- _Work to complete_
Repeat the data below word for word.

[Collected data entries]
------------------------------------------------------------
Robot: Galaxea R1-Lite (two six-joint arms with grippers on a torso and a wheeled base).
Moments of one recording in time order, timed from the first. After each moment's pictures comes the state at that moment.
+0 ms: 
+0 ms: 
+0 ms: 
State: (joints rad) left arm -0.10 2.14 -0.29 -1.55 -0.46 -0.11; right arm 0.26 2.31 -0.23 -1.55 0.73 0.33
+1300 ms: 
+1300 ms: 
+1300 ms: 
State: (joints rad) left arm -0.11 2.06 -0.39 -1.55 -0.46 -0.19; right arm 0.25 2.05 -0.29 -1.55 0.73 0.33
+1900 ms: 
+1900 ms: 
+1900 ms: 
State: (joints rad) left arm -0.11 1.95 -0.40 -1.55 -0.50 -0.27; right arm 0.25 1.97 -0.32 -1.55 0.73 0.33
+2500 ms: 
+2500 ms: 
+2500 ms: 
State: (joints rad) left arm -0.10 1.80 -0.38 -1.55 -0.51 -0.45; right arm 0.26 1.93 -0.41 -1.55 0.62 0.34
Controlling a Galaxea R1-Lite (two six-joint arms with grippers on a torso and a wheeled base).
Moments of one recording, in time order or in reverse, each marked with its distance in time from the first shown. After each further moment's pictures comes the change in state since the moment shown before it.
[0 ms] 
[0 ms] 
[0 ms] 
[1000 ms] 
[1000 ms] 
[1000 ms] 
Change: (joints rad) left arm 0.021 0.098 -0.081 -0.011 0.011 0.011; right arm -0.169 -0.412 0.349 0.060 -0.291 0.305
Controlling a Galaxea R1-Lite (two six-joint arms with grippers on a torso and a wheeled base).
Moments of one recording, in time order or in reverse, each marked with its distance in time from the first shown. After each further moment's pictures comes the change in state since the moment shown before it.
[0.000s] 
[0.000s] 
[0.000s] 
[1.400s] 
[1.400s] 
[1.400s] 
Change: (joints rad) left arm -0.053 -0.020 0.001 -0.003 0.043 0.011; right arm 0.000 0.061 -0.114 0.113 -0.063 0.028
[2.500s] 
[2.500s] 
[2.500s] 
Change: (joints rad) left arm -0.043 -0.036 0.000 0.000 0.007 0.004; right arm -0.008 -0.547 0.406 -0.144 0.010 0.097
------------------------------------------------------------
- _Task output_
Robot: Galaxea R1-Lite (two six-joint arms with grippers on a torso and a wheeled base).
Moments of one recording in time order, timed from the first. After each moment's pictures comes the state at that moment.
+0 ms: 
+0 ms: 
+0 ms: 
State: (joints rad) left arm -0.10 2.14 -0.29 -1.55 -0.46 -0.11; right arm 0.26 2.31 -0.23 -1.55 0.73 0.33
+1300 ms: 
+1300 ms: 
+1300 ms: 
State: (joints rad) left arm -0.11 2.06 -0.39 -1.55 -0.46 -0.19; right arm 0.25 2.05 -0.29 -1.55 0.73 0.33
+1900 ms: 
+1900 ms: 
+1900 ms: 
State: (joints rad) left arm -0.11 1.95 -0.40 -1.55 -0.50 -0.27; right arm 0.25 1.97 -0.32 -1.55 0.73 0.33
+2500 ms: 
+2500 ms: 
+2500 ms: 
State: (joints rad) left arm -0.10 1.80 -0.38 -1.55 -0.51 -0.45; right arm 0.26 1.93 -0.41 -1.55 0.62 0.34
Controlling a Galaxea R1-Lite (two six-joint arms with grippers on a torso and a wheeled base).
Moments of one recording, in time order or in reverse, each marked with its distance in time from the first shown. After each further moment's pictures comes the change in state since the moment shown before it.
[0 ms] 
[0 ms] 
[0 ms] 
[1000 ms] 
[1000 ms] 
[1000 ms] 
Change: (joints rad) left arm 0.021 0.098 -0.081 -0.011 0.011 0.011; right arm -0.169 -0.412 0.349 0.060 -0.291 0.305
Controlling a Galaxea R1-Lite (two six-joint arms with grippers on a torso and a wheeled base).
Moments of one recording, in time order or in reverse, each marked with its distance in time from the first shown. After each further moment's pictures comes the change in state since the moment shown before it.
[0.000s] 
[0.000s] 
[0.000s] 
[1.400s] 
[1.400s] 
[1.400s] 
Change: (joints rad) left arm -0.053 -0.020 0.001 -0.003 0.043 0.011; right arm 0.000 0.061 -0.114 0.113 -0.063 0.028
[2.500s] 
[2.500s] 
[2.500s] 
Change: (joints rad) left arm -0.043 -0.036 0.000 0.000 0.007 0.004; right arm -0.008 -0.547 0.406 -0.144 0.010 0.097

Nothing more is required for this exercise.